In this talk, we discuss three problems. The first is on an asynchronous multi-antenna wireless communication system and the later two are on collaborative estimation.
a) It is known that we can exploit certain type of asynchronism in a wireless communication system to our advantage. We quantify the capacity of a multi-antenna communication system with asynchronism, and observe that it can show significant improvement over a synchronous system.
b) We analyze a local popularity based recommendation algorithm that uses information about a set of similar users to recommend an item to a user. For a particular random matrix model, we would identify regimes where the local popularity based algorithm works and where it does not. We will also discuss some empirical results in light of our theoretical results and compare with an approach based on low-rank matrix completion.
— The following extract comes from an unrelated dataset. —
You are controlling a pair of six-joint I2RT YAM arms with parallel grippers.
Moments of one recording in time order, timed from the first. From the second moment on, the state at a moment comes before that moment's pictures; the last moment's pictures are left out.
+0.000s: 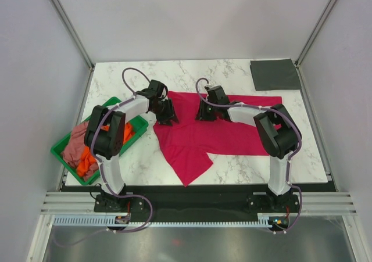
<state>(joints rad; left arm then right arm) -0.35 1.92 1.29 -0.49 0.31 -0.57 0.51 1.98 1.22 -0.04 -0.20 0.54</state>
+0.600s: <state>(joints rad) -0.36 1.93 1.29 -0.49 0.28 -0.59 0.53 2.00 1.29 -0.05 -0.18 0.57</state>
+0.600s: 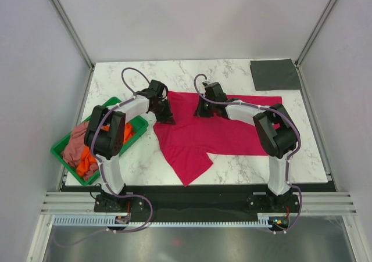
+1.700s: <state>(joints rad) -0.36 1.92 1.25 -0.48 0.21 -0.61 0.57 2.02 1.29 -0.13 -0.03 0.63</state>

c) We consider a collection of regression experiments which show clustered behavior. We study and compare several methods for this, demonstrate their applicability to the Yahoo Learning-to-rank Challenge (YLRC) dataset, and investigate an associated mathematical model. Based on empirical evaluation on the YLRC dataset as well as simulated data, we identify that a local regression (LoR) scheme is a good practical choice: it yields best or near-best prediction performance at a reasonable computational load, and it is less sensitive to the choice of the algorithm parameter. We will also discuss some analysis of the LoR method for an associated mathematical model, which sheds light on optimal parameter choice and prediction performance.